EXERCISE AIM: The records that follow must be repeated verbatim, every one of them.

SUPPLIED RECORDS:

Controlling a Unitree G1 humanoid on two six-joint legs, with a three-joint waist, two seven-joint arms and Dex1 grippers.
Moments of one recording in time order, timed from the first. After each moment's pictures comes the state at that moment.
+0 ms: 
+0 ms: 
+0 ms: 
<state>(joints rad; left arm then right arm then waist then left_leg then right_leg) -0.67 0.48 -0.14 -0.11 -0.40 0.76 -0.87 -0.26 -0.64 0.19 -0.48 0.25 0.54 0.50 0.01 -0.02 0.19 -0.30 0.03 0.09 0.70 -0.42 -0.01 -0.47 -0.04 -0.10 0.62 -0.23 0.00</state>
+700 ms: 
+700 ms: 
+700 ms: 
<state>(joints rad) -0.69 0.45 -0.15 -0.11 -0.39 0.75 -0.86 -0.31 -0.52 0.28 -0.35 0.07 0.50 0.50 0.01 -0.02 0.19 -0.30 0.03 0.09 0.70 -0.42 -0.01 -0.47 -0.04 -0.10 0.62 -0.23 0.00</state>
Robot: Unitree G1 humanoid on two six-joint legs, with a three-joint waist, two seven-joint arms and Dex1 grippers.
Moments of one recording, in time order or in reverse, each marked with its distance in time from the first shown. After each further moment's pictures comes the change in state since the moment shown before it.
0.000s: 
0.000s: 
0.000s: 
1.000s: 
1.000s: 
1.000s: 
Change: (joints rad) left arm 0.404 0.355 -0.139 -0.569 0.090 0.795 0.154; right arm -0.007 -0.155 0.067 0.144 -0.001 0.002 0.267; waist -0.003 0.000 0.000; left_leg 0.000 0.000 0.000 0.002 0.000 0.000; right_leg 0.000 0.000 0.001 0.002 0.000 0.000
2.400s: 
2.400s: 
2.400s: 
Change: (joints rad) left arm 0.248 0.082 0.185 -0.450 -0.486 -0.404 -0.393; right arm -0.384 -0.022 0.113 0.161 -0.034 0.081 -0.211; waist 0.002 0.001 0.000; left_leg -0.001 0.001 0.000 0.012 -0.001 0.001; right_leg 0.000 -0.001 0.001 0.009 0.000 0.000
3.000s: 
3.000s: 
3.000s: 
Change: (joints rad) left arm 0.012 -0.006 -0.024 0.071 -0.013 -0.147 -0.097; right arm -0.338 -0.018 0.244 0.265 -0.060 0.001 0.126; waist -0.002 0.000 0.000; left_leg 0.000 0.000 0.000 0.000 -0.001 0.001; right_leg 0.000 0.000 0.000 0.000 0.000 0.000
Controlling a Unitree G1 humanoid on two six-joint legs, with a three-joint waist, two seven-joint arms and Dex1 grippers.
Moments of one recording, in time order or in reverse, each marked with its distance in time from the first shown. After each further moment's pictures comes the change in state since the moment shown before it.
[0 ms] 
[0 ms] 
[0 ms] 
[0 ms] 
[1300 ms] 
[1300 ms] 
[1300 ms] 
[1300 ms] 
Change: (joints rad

SOLUTION BELOW:
Controlling a Unitree G1 humanoid on two six-joint legs, with a three-joint waist, two seven-joint arms and Dex1 grippers.
Moments of one recording in time order, timed from the first. After each moment's pictures comes the state at that moment.
+0 ms: 
+0 ms: 
+0 ms: 
<state>(joints rad; left arm then right arm then waist then left_leg then right_leg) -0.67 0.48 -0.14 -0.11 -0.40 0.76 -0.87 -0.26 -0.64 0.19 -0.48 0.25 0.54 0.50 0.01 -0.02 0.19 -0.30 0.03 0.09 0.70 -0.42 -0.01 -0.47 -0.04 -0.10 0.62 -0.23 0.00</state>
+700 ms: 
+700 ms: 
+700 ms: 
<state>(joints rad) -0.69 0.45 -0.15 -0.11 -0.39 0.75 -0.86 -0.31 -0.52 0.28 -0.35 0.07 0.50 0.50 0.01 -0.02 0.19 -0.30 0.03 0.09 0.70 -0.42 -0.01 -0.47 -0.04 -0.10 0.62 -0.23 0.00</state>
Robot: Unitree G1 humanoid on two six-joint legs, with a three-joint waist, two seven-joint arms and Dex1 grippers.
Moments of one recording, in time order or in reverse, each marked with its distance in time from the first shown. After each further moment's pictures comes the change in state since the moment shown before it.
0.000s: 
0.000s: 
0.000s: 
1.000s: 
1.000s: 
1.000s: 
Change: (joints rad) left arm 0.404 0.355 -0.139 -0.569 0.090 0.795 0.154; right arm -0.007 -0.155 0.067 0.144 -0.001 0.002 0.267; waist -0.003 0.000 0.000; left_leg 0.000 0.000 0.000 0.002 0.000 0.000; right_leg 0.000 0.000 0.001 0.002 0.000 0.000
2.400s: 
2.400s: 
2.400s: 
Change: (joints rad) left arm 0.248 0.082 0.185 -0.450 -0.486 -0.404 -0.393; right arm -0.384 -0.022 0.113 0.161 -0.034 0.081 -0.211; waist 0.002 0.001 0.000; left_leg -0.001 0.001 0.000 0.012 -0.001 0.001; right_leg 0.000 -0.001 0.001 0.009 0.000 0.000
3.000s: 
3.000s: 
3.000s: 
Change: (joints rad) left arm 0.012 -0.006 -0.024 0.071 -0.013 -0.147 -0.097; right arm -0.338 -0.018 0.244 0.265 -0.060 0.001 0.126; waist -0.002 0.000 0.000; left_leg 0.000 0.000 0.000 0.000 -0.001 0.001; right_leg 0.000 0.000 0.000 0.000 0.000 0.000
Controlling a Unitree G1 humanoid on two six-joint legs, with a three-joint waist, two seven-joint arms and Dex1 grippers.
Moments of one recording, in time order or in reverse, each marked with its distance in time from the first shown. After each further moment's pictures comes the change in state since the moment shown before it.
[0 ms] 
[0 ms] 
[0 ms] 
[0 ms] 
[1300 ms] 
[1300 ms] 
[1300 ms] 
[1300 ms] 
Change: (joints rad

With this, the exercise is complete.